De acuerdo con los servicios secretos rumanos, hasta 25.000 cuentas falsas se crearon en TikTok con el fin de promover la campaña de Georgescu; de ahí que la resolución del tribunal hable de un proceso «viciado» que condujo a una «evidente» manipulación del voto. Han leído bien: el voto popular se ha considerado inválido porque se abrieron 25.000 cuentas falsas en TikTok.
«Las investigaciones más rigurosas no avalan la hipótesis según la cual bulos y noticias falsas determinan el voto de los ciudadanos»
A decir verdad, esta línea argumentativa nos resulta familiar: los votantes se decantan por candidatos «ultras» debido a una desinformación rampante que nubla su juicio; las redes sociales ponen en peligro la democracia porque favorece —¡algoritmo mediante!— a quienes desearían acabar con ella. En otras palabras: es culpa de los bulos que el votante se encuentre alienado; forcemos al votante a ser libre decidiendo de antemano qué es bulo y qué no lo es. ¿Y quién decide tal cosa? Eso solo puede hacerlo quien manda: Humpty Dumpty nunca pasa de moda.
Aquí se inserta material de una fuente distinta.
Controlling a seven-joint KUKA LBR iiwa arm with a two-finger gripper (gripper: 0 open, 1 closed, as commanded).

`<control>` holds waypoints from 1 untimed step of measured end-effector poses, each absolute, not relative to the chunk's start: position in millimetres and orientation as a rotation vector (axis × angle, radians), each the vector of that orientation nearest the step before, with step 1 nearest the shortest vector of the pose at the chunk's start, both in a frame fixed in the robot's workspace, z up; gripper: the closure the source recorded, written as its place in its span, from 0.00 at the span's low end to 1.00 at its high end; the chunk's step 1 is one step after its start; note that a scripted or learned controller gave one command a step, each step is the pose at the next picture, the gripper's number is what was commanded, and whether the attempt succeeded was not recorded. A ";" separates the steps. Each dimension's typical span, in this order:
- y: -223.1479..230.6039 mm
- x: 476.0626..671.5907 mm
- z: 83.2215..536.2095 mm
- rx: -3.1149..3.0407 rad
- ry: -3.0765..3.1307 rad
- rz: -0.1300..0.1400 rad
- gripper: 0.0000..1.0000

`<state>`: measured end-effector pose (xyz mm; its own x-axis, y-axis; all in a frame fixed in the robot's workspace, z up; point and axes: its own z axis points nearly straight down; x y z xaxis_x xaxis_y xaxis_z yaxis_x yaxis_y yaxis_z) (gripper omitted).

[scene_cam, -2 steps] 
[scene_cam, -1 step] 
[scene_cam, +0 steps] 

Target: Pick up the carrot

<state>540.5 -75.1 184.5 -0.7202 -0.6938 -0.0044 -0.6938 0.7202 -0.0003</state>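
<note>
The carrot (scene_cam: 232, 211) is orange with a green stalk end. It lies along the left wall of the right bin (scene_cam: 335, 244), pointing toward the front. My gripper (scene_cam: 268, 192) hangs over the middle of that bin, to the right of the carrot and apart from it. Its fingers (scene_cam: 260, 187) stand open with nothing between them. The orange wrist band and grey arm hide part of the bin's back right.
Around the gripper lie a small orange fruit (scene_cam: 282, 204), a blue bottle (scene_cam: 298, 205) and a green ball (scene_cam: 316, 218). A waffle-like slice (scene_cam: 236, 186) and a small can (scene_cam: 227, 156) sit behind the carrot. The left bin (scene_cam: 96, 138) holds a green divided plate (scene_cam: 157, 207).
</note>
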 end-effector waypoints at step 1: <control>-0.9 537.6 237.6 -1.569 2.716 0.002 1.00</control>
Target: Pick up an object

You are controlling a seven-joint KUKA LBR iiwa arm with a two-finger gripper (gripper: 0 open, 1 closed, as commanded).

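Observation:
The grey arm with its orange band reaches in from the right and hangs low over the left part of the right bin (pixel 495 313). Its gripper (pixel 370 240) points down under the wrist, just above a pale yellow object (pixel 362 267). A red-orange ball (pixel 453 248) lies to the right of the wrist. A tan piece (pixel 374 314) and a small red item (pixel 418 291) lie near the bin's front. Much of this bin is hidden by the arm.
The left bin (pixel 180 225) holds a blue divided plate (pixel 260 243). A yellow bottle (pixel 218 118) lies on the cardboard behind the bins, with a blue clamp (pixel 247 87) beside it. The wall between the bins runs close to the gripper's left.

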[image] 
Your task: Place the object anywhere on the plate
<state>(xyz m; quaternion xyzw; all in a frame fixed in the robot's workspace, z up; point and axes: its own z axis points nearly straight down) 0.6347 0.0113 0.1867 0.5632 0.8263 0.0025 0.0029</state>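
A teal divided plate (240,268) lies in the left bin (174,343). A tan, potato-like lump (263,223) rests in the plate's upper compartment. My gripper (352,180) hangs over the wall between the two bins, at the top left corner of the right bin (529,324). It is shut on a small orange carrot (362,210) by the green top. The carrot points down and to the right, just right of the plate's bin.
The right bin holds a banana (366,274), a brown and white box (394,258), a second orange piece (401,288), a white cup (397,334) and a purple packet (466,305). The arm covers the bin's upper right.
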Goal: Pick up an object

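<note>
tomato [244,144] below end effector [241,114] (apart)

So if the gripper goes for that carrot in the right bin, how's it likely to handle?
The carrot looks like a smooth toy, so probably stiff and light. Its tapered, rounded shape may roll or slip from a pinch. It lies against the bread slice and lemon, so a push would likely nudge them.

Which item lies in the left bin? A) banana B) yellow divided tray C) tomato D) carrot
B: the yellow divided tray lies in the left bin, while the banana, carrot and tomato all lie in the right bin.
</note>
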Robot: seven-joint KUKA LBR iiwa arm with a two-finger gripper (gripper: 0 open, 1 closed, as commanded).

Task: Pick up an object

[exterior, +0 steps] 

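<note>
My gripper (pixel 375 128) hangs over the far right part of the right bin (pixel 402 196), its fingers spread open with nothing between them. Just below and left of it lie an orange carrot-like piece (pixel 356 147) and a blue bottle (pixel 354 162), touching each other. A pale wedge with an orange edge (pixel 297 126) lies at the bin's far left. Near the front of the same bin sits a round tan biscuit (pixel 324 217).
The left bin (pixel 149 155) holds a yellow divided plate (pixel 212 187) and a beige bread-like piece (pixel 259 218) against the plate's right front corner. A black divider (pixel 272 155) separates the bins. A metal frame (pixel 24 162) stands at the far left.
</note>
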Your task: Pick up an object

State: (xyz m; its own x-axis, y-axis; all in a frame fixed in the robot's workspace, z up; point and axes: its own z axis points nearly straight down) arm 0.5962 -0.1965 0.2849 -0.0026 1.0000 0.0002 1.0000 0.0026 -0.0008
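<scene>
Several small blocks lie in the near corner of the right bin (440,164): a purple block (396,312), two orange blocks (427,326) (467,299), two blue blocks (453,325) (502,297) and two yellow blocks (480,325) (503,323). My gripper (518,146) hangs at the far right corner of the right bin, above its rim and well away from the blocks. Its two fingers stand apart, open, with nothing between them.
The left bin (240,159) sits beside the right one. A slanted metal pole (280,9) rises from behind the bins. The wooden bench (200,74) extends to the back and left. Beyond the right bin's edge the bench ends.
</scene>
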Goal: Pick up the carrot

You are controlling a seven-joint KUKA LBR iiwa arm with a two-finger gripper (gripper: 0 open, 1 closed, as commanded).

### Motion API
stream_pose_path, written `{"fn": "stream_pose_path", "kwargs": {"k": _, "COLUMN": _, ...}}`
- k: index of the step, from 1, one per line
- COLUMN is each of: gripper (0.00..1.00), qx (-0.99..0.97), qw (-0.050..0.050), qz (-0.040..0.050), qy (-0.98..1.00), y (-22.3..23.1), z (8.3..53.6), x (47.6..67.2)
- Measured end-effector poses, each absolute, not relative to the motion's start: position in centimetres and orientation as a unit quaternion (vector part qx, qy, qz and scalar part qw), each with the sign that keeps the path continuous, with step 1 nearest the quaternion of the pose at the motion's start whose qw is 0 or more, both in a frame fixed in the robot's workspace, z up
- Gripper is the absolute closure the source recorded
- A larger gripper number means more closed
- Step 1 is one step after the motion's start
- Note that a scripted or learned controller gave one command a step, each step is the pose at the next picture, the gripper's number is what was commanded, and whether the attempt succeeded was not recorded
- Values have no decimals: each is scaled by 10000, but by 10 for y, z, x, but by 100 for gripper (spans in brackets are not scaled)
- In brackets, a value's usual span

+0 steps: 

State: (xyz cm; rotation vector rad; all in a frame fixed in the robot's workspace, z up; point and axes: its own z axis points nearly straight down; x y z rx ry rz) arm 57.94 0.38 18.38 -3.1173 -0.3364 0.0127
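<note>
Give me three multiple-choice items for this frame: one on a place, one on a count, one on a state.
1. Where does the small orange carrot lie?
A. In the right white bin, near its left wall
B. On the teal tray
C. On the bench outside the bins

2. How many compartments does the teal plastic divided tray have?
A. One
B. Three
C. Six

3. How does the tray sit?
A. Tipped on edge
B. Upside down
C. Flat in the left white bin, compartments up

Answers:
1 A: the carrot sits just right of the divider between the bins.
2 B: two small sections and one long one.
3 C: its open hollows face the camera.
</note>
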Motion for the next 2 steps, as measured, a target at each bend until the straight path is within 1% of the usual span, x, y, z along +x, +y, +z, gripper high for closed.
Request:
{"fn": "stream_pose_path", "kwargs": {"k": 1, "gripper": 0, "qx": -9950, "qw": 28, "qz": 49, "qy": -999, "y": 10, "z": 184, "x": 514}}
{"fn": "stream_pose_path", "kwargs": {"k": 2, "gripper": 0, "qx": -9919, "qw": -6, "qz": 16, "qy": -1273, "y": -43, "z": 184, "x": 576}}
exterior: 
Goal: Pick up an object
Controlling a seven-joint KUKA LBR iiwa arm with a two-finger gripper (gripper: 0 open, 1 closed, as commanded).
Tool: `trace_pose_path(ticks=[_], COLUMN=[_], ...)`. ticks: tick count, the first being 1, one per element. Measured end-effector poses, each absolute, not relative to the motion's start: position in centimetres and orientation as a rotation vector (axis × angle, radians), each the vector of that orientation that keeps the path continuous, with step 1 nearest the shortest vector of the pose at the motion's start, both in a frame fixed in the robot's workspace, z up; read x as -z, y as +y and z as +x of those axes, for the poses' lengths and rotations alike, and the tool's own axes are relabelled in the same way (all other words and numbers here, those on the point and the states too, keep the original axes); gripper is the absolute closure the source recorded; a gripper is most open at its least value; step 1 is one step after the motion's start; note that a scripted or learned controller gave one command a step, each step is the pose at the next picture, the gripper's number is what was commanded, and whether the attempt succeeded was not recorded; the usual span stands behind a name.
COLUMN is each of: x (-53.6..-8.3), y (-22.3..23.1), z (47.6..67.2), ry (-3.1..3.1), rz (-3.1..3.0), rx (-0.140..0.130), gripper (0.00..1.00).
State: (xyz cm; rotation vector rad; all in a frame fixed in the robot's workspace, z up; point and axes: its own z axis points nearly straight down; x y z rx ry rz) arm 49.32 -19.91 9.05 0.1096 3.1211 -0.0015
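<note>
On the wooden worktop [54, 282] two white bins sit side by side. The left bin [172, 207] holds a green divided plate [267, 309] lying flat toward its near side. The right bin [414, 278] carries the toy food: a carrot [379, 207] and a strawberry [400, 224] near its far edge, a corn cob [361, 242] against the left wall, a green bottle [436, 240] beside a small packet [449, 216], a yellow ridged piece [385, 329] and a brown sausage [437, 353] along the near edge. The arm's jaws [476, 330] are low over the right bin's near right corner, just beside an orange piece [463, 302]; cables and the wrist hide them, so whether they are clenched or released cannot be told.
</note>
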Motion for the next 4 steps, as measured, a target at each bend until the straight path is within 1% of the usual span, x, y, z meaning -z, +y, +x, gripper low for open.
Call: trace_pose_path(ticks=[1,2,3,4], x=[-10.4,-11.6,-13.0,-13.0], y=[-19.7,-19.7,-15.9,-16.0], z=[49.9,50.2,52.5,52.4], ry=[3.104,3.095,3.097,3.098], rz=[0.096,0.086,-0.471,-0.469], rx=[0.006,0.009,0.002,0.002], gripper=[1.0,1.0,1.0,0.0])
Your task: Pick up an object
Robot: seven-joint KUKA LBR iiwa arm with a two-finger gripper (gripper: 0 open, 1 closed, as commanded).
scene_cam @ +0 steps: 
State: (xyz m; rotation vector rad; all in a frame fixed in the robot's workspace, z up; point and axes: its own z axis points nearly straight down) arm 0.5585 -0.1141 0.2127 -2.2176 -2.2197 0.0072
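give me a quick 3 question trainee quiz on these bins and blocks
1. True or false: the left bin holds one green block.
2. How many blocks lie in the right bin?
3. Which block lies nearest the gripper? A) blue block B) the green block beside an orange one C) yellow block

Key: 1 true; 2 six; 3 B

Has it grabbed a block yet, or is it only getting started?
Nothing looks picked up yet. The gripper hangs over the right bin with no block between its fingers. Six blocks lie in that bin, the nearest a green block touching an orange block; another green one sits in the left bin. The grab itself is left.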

En realidad, las investigaciones más rigurosas —hay todo un monográfico reciente de la revista Nature dedicado al asunto— no avalan la hipótesis según la cual bulos y noticias falsas determinan el voto de los ciudadanos. Es sencillo: tendemos a confundir el efecto buscado cuando se crean cuentas falsas o se difunden fake news con el efecto alcanzado con ellas; no siendo, ni mucho menos, lo mismo. La subjetividad del votante incluye toda clase de influencias —la socialización, el grupo, el carácter— cuyo valor relativo en la preferencia adoptada es imposible de elucidar. Y lo mismo vale para la percepción de los asuntos públicos, en la que juegan su papel tanto las identificaciones partidistas como los intereses personales: vemos lo que queremos ver.
Así que nadie sabe cuál es el impacto real de esas 25.000 cuentas falsas; para afirmar categóricamente que la campaña de marras en redes sociales «vició» el voto de los rumanos habría que saber muchas otras cosas: cuántos rumanos están en las redes o se exponen a ellas, quienes de entre ellos votaron a Georgescu modificando con ello su voto anterior, qué razones aducen para explicar su preferencia en esta ocasión. De otra parte, habría que conocer el marco bajo el cual compiten los distintos candidatos: qué potencia de fuego digital tienen los demás candidatos, qué grado de imparcialidad exhiben las televisiones o radios públicas, qué grado de veracidad tienen los contenidos diseminados por cada uno de los partidos o candidatos, y así sucesivamente.
Bien sabemos en España que los críticos más feroces de los bulos son justamente quienes con mayor ahínco los difunden a través del discurso político gubernamental, las redes sociales o los medios públicos; la tesis de que la democracia corre peligro a consecuencia de su difusión masiva ha terminado por convertirse —ironías de nuestra época— en el último refugio de los mentirosos. Solo cabe esperar que los magistrados rumanos hayan acertado al identificar en Georgescu a un agente ruso dedicado a la guerra híbrida en suelo europeo; su razonamiento acerca del carácter viciado del voto, en cambio, no se sostiene. Y mejor será que no cunda el ejemplo.